CSEOL Pilot Project
Schools and Satellites
West Africa’s economy is mainly sustained on agriculture and over 70% of crops are rain-fed. Economic growth and food security in this region is therefore highly dependent on the knowledge of rainfall patterns. According to the IPCC, the Global South will seriously suffer from climate change. As traditional rainfall patterns shift, accurate rainfall information becomes crucial for farmers to optimize food production. The scarce rain gauge distribution and data transmission challenges make rainfall analysis difficult in these regions. Satellites could offer a solution to this problem, but present satellite products do not account for local characteristics and perform poorly in West Africa.

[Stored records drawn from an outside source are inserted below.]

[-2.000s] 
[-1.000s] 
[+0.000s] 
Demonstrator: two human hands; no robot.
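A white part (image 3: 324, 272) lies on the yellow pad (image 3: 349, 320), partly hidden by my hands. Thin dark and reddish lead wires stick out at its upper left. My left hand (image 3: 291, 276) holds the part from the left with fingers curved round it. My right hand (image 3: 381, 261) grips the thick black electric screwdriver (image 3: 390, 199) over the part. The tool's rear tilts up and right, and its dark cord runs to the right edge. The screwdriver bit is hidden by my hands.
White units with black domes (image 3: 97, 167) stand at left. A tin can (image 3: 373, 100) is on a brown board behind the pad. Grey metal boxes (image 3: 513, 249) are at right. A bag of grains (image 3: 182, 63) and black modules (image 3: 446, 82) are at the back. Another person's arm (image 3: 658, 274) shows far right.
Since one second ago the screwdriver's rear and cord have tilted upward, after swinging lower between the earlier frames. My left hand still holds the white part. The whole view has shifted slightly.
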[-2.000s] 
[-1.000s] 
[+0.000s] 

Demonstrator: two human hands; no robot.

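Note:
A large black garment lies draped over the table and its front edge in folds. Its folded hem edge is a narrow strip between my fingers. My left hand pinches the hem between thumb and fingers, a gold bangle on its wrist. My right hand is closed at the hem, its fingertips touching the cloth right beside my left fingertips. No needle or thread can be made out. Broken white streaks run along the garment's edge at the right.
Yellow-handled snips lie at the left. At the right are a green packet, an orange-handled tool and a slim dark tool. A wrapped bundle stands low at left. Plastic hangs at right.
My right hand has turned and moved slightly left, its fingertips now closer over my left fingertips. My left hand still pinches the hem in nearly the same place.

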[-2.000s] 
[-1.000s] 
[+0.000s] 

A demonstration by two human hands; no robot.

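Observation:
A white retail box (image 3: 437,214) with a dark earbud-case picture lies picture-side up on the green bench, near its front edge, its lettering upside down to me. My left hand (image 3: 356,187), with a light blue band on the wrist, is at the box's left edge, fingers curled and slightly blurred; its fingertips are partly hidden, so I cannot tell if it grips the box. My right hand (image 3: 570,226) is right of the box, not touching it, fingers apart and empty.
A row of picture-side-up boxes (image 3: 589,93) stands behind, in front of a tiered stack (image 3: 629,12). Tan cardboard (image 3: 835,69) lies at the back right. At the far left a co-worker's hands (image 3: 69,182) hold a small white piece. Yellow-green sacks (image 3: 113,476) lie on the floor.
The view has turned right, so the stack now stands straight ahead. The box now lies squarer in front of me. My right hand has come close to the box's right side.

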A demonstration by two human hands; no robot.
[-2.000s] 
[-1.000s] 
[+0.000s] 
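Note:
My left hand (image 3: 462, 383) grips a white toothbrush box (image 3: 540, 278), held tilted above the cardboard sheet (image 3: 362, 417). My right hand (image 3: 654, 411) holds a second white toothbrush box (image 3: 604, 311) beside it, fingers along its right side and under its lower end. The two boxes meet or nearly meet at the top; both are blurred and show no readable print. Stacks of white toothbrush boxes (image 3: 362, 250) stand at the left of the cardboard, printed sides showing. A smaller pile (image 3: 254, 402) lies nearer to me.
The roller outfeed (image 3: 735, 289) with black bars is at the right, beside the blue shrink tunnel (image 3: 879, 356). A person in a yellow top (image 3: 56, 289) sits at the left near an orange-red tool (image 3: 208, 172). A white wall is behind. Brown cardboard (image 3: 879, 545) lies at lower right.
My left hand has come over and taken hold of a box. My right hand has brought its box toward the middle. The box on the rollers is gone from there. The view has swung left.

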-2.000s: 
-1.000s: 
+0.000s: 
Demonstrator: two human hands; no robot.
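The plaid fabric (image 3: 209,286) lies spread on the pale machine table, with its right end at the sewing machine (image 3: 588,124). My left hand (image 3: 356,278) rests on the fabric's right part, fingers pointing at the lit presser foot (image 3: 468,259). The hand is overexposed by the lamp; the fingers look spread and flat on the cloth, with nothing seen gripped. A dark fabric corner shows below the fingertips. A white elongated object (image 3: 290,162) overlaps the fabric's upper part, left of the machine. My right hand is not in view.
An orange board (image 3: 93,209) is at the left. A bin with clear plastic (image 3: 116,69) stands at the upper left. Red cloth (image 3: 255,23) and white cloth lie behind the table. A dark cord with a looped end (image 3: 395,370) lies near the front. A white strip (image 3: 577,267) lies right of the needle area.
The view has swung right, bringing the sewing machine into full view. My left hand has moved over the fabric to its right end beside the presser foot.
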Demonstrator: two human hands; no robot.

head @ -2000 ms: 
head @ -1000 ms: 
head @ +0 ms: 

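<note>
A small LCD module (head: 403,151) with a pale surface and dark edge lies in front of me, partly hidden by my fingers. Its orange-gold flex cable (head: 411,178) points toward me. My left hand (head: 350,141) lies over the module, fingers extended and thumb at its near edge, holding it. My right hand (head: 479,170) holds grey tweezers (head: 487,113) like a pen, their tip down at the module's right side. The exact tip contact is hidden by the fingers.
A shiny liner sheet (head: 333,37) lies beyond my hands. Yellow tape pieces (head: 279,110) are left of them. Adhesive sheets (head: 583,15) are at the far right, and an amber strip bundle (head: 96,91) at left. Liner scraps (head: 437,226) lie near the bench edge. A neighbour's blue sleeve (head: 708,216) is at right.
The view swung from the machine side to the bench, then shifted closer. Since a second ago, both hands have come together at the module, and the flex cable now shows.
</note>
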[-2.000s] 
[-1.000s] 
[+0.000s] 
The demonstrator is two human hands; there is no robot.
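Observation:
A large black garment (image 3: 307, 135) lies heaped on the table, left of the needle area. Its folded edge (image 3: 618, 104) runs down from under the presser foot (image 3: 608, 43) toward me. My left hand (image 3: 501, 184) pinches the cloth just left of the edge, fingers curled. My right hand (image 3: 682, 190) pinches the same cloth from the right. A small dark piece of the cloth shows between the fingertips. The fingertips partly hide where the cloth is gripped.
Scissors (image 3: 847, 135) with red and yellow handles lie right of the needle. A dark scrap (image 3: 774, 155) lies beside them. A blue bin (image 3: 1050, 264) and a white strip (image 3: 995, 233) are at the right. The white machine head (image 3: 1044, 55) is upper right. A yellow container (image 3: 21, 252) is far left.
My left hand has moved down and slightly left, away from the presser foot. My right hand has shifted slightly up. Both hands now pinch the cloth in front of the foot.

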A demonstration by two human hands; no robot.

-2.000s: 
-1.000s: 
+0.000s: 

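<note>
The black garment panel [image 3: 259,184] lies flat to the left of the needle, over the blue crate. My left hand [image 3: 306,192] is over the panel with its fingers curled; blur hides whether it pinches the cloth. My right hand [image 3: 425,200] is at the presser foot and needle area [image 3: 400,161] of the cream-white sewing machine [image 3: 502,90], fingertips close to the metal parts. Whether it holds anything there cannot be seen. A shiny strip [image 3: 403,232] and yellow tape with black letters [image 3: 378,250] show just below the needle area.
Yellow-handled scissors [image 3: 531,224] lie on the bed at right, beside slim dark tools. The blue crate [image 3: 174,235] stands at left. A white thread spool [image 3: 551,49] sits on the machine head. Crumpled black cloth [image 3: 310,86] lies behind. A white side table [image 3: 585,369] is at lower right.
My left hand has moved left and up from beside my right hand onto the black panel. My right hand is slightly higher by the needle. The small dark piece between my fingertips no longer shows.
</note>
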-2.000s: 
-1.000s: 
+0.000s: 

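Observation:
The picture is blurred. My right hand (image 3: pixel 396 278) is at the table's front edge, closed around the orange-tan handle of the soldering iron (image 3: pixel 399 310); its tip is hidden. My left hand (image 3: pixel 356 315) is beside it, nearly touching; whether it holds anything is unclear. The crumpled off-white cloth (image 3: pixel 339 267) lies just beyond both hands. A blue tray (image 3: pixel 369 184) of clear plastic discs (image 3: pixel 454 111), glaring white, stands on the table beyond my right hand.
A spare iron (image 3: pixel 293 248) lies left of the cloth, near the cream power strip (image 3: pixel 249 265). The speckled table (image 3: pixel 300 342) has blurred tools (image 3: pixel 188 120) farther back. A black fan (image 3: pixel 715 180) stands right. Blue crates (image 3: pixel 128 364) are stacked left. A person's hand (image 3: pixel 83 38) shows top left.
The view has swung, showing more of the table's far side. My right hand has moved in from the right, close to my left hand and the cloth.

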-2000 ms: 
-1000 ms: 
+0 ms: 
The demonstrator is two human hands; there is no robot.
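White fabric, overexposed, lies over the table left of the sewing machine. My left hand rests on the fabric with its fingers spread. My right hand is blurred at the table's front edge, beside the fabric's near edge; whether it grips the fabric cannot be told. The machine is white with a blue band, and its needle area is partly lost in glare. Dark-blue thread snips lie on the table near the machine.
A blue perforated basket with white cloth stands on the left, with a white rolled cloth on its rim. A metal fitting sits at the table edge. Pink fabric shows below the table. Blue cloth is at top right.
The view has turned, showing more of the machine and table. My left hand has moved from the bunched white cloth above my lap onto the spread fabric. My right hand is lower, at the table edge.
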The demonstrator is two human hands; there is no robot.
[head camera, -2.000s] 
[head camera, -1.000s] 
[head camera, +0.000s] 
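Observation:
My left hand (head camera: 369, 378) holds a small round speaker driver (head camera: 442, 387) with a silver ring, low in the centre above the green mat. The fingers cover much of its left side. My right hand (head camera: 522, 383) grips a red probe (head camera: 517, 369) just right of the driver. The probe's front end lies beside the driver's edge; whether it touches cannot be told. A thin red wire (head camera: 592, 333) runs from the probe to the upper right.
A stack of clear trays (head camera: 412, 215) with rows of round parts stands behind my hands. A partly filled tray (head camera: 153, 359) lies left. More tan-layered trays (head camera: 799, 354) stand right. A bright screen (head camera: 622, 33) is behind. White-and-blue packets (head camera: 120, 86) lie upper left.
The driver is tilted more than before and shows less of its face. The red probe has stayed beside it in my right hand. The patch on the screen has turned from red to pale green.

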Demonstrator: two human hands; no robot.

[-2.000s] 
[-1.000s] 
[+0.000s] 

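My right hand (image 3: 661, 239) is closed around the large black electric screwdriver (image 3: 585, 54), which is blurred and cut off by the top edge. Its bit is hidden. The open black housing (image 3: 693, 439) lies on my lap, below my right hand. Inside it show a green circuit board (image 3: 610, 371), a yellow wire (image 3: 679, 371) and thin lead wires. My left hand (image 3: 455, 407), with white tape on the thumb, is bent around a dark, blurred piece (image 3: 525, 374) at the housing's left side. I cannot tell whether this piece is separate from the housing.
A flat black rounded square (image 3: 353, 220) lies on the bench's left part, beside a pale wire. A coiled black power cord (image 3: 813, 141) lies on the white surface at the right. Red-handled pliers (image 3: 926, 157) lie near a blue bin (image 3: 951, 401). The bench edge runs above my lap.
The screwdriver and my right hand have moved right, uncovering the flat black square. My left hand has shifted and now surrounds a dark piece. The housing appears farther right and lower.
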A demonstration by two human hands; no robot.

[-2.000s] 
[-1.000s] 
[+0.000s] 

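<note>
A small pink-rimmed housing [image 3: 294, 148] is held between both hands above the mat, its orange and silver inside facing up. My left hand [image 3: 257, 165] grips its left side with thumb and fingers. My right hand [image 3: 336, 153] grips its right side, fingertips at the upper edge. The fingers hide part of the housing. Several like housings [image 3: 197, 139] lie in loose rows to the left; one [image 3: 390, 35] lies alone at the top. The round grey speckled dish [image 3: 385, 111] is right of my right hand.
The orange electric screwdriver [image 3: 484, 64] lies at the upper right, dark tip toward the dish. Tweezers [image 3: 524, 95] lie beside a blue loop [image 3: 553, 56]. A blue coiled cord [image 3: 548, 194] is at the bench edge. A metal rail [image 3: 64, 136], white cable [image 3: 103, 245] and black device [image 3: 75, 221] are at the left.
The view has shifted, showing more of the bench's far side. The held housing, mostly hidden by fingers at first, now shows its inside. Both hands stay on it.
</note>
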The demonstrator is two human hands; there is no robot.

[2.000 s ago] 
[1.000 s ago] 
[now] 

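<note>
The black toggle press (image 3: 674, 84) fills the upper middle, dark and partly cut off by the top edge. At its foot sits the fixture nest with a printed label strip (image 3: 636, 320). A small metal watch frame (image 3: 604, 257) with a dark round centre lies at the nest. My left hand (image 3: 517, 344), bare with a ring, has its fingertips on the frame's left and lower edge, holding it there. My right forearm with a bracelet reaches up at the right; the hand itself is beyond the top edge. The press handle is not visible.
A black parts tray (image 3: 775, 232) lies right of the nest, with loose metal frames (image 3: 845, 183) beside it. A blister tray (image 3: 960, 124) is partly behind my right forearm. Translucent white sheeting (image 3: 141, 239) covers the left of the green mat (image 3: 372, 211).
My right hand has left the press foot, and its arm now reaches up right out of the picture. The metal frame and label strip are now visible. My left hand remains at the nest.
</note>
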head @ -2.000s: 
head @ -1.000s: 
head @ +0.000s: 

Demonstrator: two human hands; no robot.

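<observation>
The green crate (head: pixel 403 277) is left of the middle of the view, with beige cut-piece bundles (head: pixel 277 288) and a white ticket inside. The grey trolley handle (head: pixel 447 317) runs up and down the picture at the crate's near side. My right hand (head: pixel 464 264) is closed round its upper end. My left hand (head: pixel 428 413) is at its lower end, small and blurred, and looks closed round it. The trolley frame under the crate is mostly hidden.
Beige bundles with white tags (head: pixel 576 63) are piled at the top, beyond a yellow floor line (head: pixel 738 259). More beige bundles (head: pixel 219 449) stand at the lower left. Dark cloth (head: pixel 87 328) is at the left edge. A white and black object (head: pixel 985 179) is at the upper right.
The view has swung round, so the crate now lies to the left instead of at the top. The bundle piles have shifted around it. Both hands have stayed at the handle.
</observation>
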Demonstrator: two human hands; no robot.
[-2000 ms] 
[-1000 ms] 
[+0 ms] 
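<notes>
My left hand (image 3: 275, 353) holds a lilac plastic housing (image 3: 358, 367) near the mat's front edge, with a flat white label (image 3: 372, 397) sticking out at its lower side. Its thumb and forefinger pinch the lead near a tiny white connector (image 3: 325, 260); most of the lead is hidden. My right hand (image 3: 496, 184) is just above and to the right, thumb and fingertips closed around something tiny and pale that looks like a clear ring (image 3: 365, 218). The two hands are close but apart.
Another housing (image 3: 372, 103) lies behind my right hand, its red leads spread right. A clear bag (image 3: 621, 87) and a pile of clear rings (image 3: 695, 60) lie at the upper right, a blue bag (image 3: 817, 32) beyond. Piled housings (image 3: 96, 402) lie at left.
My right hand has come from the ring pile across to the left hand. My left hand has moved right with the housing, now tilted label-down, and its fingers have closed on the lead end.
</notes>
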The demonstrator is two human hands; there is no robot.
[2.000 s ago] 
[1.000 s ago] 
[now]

Schools and Satellites (SaS) combines Citizen Science, Earth observation and Machine Learning to create a reliable satellite rainfall product for West Africa. The new satellite rainfall product (the RainRunner) uses an innovative combination of aerosols, cloud top temperature, amount of clouds, soil moisture and land surface temperature products from ESA’s Sentinel satellites and MSG’s Aviris, as well as topographic information. These data will be fed into a Convolutional Neural Network (CNN) to estimate precipitation. To train and validate the CNN, different sources of ground rainfall information will be used, namely, rainfall data from TAHMO Ghana and the Ghana Meteorological Agency stations and Citizen Science-based rainfall data collected by Ghanaian schoolchildren.
The goal of SaS is to overcome the lack of ground data and good rainfall satellite products. The SaS rainfall product will guide agricultural extension agents support crop insurance, enable farmers to make informed decisions to optimise their production and contribute to climate education in schools through TAHMO. Ultimately, SaS aims to contribute towards food security.